Крик раздавался с правильными интервалами: сначала два крика, потом тишина, потом какое-то хлюпанье, потом опять два крика и опять тишина. Как будто кто-то склеил магнитофонную ленту в кольцо, и теперь с какой-то неизвестной мне целью прокручивает его. Эта лента крутилась в моем мозгу, я нервничал.
В прихожей опять зазвонил телефон, и я обрадовался этому как развлечению.
— Мертвая, мерт... — услышал я и закрыл дверь. Я снял теплую трубку. Она опять молчала.
— Эй, разродись! — крикнул я. — Ну ты, скажи что-нибудь или спой, если тебе нечего сказать.
— Как портит человека жизнь, — сказал я, вешая трубку, — когда-то я был так вежлив, а теперь...
Но это было чистое ханжество, и оно доставляло мне удовольствие.
Я снова вернулся в комнату. Теперь за окном уже ничего не раздавалось, и даже вони было как будто не столько. Я пододвинул стул, сел и задрал ноги на подоконник — поза, к которой я за последнее время привык. Я закурил.
Ломаной чертой горизонт городского пейзажа пульсировал на краю земли, и в красном трагическом закате черный ангел на куполе церкви нес перед собой пустые руки — в них не было креста. На фоне огненных перьев черный ангел, воздевший пустые руки. Зачем?

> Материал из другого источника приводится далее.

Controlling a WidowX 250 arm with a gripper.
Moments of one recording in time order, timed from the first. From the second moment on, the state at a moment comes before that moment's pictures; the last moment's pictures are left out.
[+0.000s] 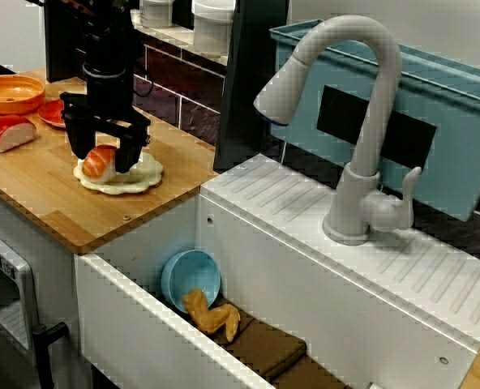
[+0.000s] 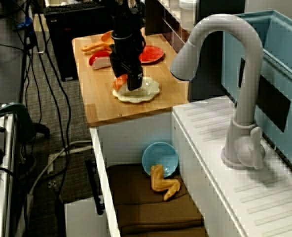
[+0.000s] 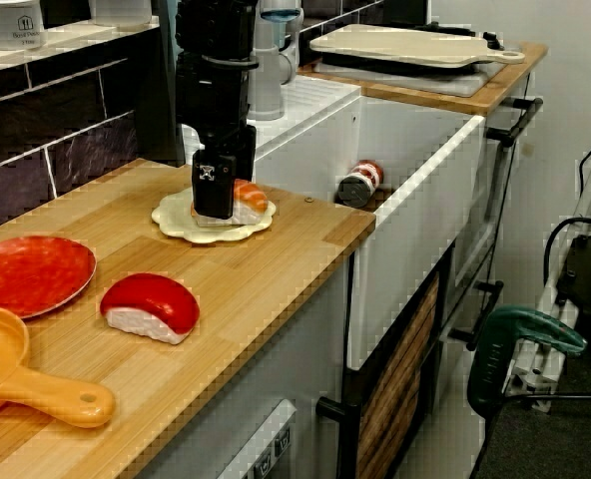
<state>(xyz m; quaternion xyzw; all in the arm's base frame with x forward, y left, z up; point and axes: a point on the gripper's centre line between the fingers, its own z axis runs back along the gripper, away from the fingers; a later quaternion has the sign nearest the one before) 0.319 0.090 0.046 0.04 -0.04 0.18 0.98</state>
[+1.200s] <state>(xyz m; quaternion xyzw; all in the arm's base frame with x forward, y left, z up) 0.326 0.106 0.041 0.03 -0.03 0.21 0.98</state>
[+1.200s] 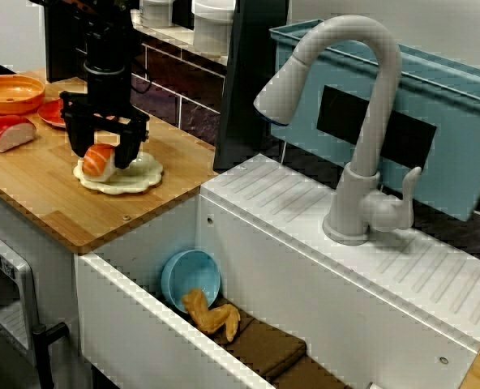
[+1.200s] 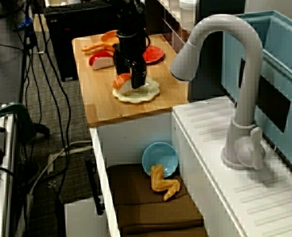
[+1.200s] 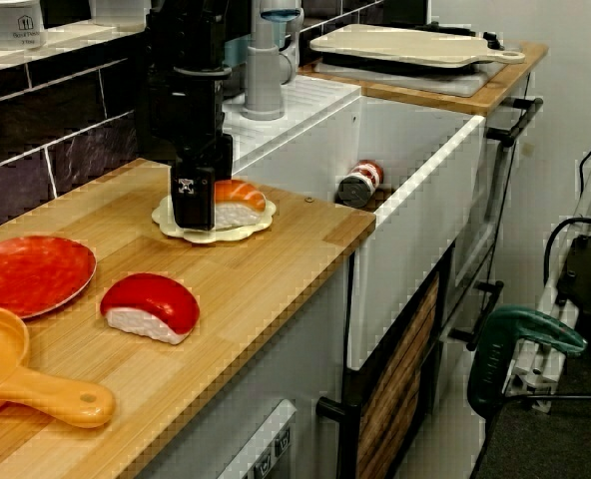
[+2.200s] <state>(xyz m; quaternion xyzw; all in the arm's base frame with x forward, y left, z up) 0.303 0.109 0.060 0.02 -0.06 0.23 0.97</state>
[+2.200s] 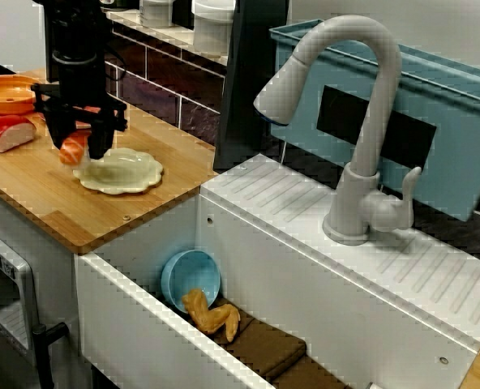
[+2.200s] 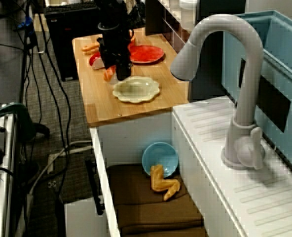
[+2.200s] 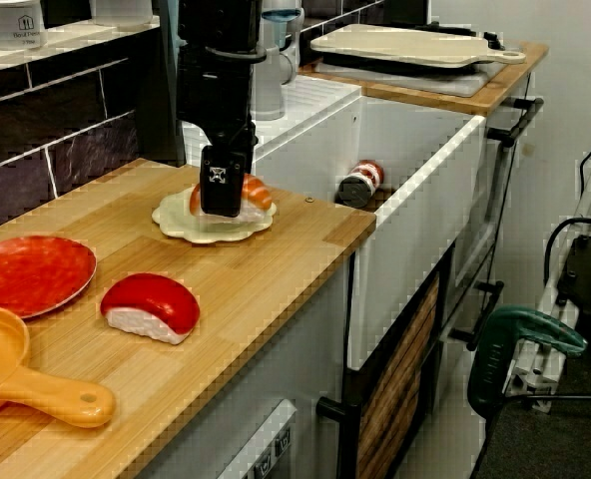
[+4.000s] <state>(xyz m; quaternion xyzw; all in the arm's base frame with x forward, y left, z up) 0.359 0.243 0.082 0.02 -0.10 0.42 0.90</state>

«Это справедливо, — подумал я, — справедливо. В благоустроенном обществе Вера уже ни к чему».
Я не стал развивать эту мысль, если это мысль. Я подумал о телефонных звонках, которые могли что-нибудь означать, а могли и не значить ничего, но в моем положении, а более в моем состоянии... Что за манера, молчать в трубку? Для чего? Может быть, проверка? Кто-то проверяет, дома ли я или где-нибудь в другом месте.
А может быть, я здесь вообще не при чем? В час, когда раскаляются крыши и под ногами плавится асфальт, и яркий шелк сбегает и переливается на зыбких округлостях: там — ничего. Посмотришь — увидишь загорелые ноги, обнаженные до бедер, загорелые руки, обнаженные до плеч... посмотришь и подумаешь: она была на Юге. Подумаешь — и сейчас же забудешь. Кажется, там все время что-то мелькало впереди и двоилось и расплывалось перед глазами. Так что, может быть, дело не во мне?
«Не ломай над этим голову, — сказал я себе. — Просто где-то испорчен автомат. Это мог быть, доктор или Прокофьев, мало ли кто? Не надо, — сказал я себе, — не лукавь. Ты отлично знаешь, что ждешь звонка, жизненно важного для тебя звонка. Не знаешь, от кого, но ждешь. Разве не так?»
Киднэппинг. Во имя чего совершается киднэппинг? Обычно человека похищают с целью получить за него выкуп. Или для того, чтобы шантажировать его близких. Или для того, чтобы к чему-то вынудить его самого. Или если он что-нибудь знает. Но если она что-то знала, то был ли смысл ее похищать? Не проще ли было бы ее убить? Что, если она мертва?
И от этой мысли я перестал чувствовать жару.